As I wrote in Corporate Cancer, China is going to dominate the consumer technology high ground – namely, the apps and interfaces, because they a) protect their home markets from competition and b) don’t hate more than 50 percent of their users. The signs of this coming domination are already visible.

YouTube is automatically deleting comments that contain certain Chinese-language phrases related to criticism of the country’s ruling Communist Party (CCP). The company confirmed to The Verge this was happening in error and that it’s working to fix the issue.

“Upon review by our teams, we have confirmed this was an error in our enforcement systems and we are working to fix it as quickly as possible,” said a YouTube spokesperson. The company did not elaborate on how or why this error came to be, but said it was not the result of any change in its moderation policy.

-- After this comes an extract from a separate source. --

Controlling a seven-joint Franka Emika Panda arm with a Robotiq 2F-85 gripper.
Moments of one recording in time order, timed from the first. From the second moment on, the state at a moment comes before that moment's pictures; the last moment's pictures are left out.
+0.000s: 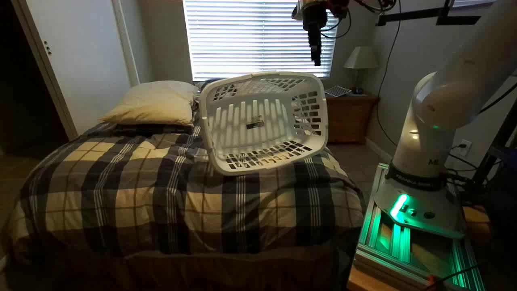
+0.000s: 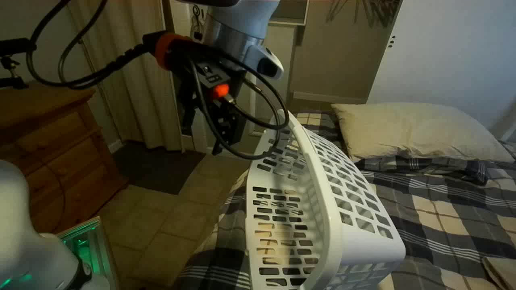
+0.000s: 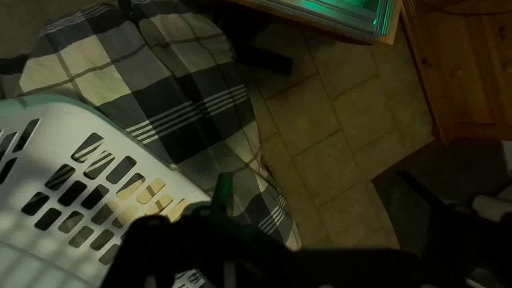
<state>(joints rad) 0.01 -0.41 -0.28 -2.14 0.04 1.44 -0.43</state>
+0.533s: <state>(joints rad) 0.01 -0.41 -0.28 -2.14 0.04 1.44 -0.43</state>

But if the deletions are the result of a simple mistake, then it’s one that’s gone unnoticed for six months. The Verge found evidence that comments were being deleted as early as October 2019, when the issue was raised on YouTube’s official help pages and multiple users confirmed that they had experienced the same problem.

Comments left under videos or in live streams that contain the words “共匪” (“communist bandit”) or “五毛” (“50-cent party”) are automatically deleted in around 15 seconds, though their English language translations and Romanized Pinyin equivalents are not.

The fact that we’re already seeing companies like Apple, Google, and Facebook beginning to kneel before Beijing means that it won’t be long before other converged companies like Paypal and Patreon are completely compliant, assuming, of course, that they even survive the initial shock of competition from the East.

It’s even possible that rogue independent platforms like SG, BitChute, and UATV may have a brighter future than the Silicon Valley giants.